Start of Working data
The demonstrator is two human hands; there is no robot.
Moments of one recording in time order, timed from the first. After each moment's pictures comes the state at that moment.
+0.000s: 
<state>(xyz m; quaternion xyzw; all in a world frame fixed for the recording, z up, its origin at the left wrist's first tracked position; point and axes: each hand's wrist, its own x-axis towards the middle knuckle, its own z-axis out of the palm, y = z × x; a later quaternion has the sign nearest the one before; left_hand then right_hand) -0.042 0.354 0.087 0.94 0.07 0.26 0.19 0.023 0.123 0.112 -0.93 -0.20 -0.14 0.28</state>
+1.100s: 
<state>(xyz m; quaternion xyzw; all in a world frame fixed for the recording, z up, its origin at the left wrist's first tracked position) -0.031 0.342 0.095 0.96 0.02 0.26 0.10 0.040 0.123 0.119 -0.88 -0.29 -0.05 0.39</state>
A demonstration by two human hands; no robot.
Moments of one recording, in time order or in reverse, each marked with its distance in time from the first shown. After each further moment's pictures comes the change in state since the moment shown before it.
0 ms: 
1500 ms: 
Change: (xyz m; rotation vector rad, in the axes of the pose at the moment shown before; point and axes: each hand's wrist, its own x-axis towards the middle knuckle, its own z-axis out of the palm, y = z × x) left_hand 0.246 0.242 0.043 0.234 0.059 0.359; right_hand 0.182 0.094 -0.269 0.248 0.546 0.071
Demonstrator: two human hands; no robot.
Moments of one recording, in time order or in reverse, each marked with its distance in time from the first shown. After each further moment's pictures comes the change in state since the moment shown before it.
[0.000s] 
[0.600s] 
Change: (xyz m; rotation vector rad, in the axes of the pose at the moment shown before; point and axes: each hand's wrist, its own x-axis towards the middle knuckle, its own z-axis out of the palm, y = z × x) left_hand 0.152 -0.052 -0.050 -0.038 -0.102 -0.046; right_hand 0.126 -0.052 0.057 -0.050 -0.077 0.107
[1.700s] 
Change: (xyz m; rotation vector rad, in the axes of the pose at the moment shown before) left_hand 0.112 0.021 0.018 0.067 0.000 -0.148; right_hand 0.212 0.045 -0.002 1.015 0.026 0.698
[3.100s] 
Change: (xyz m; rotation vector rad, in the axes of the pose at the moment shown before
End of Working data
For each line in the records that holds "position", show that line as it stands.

<state>(xyz m; quaternion xyzw; all in a world frame fixed for the recording, z up, its origin at the left wrist's first tracked position; point and axes: each hand's wrist, its own x-axis towards the middle knuckle, its own z-axis out of the palm, y = z × x; a later quaternion has the sign nearest the one before; left_hand then right_hand) -0.042 0.354 0.087 0.94 0.07 0.26 0.19 0.023 0.123 0.112 -0.93 -0.20 -0.14 0.28</state>
<state>(xyz m; quaternion xyzw; all in a world frame fixed for the recording, z up, its origin at the left wrist's first tracked position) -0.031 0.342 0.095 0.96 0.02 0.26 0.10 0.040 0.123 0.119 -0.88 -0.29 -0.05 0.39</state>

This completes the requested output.